My fix: Don’t always pick the single fastest mirror
So ultimately, my pull request into librepo turned out to be quite a short patch, and in my opinion a pretty clever fix lacking the appetite to fundamentally change the measurement used to rank the mirrors.
Now, instead of librepo ranking mirrors by a strict ordering of lowest latency first, my change measures the latency of all the mirrors and separates mirrors into two lists: mirrors with less than twice the best latency, and mirrors with higher latency than twice the fastest. We take the pool of “mirrors with less than 2x latency” and shuffle them together, and then append the rest of the mirrors sorted by latency.
This change means that:
- When a single mirror is significantly closer to the user than the rest, there is no change in behavior and that one mirror is always picked.

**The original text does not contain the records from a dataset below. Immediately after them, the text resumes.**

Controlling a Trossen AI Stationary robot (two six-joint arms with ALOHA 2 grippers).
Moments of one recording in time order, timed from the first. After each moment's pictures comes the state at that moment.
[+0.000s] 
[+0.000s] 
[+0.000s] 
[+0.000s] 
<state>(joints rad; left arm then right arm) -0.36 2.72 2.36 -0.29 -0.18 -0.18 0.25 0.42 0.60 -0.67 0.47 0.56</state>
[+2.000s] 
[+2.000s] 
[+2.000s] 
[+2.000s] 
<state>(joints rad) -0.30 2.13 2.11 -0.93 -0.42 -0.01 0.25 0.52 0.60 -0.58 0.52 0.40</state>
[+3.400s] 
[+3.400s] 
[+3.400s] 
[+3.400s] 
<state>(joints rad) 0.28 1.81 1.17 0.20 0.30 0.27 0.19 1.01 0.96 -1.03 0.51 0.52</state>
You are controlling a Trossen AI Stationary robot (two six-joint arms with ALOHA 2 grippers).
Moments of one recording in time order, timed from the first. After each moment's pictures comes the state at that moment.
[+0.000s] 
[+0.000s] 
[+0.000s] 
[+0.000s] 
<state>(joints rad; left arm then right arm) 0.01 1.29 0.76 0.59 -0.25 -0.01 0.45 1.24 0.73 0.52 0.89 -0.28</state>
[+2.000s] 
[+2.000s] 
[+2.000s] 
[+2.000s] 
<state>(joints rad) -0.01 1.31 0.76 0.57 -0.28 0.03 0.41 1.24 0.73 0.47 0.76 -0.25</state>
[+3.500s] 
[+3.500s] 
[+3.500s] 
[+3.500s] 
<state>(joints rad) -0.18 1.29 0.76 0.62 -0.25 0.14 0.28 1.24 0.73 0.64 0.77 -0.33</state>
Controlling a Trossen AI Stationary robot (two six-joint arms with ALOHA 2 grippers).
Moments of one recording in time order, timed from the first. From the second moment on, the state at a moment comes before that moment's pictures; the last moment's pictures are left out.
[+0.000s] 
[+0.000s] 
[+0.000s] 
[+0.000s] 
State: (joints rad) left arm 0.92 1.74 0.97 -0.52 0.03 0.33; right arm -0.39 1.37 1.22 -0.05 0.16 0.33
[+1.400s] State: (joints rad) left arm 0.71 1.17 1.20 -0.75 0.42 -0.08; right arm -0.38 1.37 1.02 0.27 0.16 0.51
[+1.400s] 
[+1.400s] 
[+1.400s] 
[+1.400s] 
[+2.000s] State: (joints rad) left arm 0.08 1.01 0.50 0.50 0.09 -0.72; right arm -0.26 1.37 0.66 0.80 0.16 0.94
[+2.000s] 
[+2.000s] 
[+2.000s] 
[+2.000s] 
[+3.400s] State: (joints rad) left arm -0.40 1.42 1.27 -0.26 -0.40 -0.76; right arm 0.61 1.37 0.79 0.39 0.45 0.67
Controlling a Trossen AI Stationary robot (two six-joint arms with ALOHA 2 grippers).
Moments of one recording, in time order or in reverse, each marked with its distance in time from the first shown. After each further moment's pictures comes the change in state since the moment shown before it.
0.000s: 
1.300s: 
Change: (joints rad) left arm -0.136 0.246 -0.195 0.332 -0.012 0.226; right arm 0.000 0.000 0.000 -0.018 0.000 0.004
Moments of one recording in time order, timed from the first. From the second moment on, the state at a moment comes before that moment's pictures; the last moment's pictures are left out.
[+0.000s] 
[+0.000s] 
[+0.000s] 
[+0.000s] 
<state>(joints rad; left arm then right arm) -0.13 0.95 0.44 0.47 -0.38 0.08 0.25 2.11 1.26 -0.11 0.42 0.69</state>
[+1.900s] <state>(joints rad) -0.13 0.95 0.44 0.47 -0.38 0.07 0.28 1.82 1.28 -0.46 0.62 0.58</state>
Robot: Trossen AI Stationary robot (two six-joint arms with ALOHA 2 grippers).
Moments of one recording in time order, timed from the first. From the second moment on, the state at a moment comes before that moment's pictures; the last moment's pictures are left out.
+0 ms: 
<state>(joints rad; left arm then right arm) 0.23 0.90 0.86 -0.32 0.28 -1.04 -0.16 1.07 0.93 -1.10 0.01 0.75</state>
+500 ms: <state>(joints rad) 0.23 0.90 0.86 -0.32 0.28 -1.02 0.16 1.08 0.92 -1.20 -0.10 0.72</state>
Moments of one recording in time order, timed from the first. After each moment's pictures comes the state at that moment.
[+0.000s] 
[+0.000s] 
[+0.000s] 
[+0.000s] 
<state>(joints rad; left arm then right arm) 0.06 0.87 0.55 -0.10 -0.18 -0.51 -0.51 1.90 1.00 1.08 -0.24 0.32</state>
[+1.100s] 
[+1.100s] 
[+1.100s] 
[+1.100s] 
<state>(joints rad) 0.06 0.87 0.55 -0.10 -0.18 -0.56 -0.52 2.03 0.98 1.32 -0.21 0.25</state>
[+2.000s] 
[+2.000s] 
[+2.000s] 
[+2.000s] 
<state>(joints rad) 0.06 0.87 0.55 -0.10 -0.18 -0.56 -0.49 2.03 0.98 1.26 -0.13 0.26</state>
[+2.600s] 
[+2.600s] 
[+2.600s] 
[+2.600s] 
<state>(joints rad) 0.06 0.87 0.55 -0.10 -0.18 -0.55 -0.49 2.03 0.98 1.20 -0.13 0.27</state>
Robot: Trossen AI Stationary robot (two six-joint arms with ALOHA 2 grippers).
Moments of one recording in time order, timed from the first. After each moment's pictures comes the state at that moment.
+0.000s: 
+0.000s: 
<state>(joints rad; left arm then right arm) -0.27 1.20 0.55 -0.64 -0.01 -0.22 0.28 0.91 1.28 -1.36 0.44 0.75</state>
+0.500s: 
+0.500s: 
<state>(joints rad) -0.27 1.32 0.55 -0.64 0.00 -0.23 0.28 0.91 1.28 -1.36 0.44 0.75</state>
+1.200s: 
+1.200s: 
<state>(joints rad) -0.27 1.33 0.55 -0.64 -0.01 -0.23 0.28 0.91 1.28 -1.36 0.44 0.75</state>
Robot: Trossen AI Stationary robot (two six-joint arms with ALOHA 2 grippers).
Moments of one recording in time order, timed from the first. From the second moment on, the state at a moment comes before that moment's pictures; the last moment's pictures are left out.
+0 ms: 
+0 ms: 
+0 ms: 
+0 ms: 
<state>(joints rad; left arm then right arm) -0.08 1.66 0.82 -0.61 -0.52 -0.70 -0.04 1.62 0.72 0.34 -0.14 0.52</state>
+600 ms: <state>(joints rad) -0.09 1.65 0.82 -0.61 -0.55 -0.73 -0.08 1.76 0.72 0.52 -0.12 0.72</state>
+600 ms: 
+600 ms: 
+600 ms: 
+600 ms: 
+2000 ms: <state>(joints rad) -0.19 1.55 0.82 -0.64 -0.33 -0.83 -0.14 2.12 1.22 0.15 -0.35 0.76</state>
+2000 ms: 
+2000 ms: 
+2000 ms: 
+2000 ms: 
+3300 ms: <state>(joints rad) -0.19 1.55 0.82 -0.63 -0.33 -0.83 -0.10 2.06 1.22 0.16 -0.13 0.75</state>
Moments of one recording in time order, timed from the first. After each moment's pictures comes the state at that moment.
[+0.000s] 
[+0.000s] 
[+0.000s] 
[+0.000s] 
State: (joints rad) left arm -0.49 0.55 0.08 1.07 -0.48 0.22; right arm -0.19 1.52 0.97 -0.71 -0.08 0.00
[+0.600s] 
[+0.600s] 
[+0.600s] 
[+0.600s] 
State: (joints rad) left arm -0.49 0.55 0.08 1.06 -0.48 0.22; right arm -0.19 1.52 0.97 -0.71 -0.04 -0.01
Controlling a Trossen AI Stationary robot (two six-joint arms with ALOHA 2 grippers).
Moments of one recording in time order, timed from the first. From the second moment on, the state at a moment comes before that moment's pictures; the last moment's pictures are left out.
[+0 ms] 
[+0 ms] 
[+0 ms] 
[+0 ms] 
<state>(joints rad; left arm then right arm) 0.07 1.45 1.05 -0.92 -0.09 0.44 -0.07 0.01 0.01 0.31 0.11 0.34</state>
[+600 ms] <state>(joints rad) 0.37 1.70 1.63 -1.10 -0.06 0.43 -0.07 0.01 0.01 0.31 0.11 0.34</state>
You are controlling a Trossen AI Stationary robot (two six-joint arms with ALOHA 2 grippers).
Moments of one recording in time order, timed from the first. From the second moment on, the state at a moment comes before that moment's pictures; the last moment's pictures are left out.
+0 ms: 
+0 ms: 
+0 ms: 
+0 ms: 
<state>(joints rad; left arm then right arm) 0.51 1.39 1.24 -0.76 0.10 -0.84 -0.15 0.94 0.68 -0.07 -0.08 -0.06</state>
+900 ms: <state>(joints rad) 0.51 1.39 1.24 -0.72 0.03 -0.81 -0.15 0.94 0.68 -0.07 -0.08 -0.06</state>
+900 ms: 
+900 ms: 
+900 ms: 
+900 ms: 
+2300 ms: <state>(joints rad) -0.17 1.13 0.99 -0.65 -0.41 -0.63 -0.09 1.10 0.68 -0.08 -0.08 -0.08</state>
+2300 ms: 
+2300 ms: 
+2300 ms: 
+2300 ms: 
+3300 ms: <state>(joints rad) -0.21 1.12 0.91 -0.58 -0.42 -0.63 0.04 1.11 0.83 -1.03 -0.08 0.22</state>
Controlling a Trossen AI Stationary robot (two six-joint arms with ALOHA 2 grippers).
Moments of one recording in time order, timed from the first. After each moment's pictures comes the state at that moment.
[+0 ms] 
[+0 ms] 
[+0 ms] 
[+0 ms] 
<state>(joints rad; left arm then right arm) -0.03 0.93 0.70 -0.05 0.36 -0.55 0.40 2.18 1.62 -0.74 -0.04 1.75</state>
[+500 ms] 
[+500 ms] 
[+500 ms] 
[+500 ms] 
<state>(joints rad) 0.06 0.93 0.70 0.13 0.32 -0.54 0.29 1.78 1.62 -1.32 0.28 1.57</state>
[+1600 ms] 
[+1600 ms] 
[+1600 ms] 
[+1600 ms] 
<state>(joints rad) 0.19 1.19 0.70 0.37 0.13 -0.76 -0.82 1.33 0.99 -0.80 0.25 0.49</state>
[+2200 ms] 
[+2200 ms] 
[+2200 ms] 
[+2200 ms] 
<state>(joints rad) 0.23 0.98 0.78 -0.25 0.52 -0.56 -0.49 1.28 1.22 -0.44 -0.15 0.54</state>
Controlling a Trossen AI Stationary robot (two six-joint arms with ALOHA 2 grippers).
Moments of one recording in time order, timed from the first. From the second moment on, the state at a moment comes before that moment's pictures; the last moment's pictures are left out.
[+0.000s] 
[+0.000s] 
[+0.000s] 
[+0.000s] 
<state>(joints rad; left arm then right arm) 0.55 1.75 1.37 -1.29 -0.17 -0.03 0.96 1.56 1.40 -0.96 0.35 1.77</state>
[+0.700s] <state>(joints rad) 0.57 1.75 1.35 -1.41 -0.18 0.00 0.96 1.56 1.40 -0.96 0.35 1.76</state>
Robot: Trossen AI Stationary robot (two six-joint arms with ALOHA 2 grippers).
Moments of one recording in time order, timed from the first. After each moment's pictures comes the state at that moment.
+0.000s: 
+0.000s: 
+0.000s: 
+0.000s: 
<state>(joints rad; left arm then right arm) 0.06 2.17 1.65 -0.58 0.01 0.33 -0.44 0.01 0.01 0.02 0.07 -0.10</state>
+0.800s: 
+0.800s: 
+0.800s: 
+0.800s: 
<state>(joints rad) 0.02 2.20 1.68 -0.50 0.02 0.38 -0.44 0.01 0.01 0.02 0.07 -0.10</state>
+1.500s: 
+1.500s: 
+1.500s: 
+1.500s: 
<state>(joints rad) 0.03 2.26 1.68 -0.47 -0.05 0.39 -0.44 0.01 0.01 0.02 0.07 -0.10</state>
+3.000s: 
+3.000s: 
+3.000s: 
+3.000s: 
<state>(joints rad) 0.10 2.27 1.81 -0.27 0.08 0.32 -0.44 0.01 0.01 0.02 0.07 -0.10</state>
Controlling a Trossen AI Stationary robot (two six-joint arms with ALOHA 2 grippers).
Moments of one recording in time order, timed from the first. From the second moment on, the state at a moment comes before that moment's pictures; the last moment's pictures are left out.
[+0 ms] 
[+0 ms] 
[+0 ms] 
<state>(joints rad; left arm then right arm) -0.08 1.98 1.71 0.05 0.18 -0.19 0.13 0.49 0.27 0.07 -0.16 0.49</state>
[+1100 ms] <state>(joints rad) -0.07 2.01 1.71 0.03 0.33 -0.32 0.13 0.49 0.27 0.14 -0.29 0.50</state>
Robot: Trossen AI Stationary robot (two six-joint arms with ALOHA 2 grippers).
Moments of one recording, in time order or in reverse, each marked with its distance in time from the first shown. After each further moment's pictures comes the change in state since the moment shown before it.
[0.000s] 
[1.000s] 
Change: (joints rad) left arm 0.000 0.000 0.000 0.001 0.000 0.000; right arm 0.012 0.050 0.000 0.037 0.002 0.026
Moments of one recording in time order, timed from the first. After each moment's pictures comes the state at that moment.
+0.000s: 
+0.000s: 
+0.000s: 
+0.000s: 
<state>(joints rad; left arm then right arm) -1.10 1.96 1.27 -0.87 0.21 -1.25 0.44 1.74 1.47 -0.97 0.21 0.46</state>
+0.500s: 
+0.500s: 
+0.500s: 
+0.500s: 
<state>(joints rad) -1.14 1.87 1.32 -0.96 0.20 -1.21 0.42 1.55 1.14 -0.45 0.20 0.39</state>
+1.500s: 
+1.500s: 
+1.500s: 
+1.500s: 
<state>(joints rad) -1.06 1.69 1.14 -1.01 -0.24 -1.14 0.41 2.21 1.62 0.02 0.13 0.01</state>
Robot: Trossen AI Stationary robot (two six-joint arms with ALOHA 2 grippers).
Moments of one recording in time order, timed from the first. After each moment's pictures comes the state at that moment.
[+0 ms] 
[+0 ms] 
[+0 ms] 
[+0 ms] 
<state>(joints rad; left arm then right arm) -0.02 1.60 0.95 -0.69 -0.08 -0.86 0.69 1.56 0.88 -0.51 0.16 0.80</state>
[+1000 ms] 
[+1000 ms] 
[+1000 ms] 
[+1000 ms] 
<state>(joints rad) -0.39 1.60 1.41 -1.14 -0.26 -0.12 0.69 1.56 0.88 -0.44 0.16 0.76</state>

- When theres a few mirrors that are about the same as the one closest mirror, instead of always picking the one closest one, we randomly rotate across the pool.
In both instances, DNF still has the full list of mirrors to fall back on if the first mirror(s) are unavailable.
My Concerns
I think there’s two ways that this change is going to go sideways:
- We are no longer picking the single lowest latency mirror, so it is possible that users are going to have instances where they’re picking something slightly further away that has significantly lower performance for reasons that aren’t latency related.
- Shuffling the mirror list means that every time that you run DNF, you’re going to be hitting a different mirror, so we’re relying more on the mirror-to-mirror consistency than before. This means that if one of the near-by mirrors is behind on updates and doesn’t have expected RPM files, the user is going to see more errors than previously.
The counter arguments boil down to “having DNF always pick the best mirror is a fundamentally unsolvable problem” and “without fastestmirror we already see the inconsistency issue”.
So I’m not fundamentally fixing fastestmirror here, and the answer for poor mirror performance is still always “turn off awful performing mirrors, add more mirrors to scale horizontally”. But hopefully this small change makes fastestmirror less bad, and once it eventually lands in major distributions I’m going to be very interested to see what the community feedback is with real world experience. Once it does end up getting shipped, I’ll be sure to update this blog post to mention where it’s available.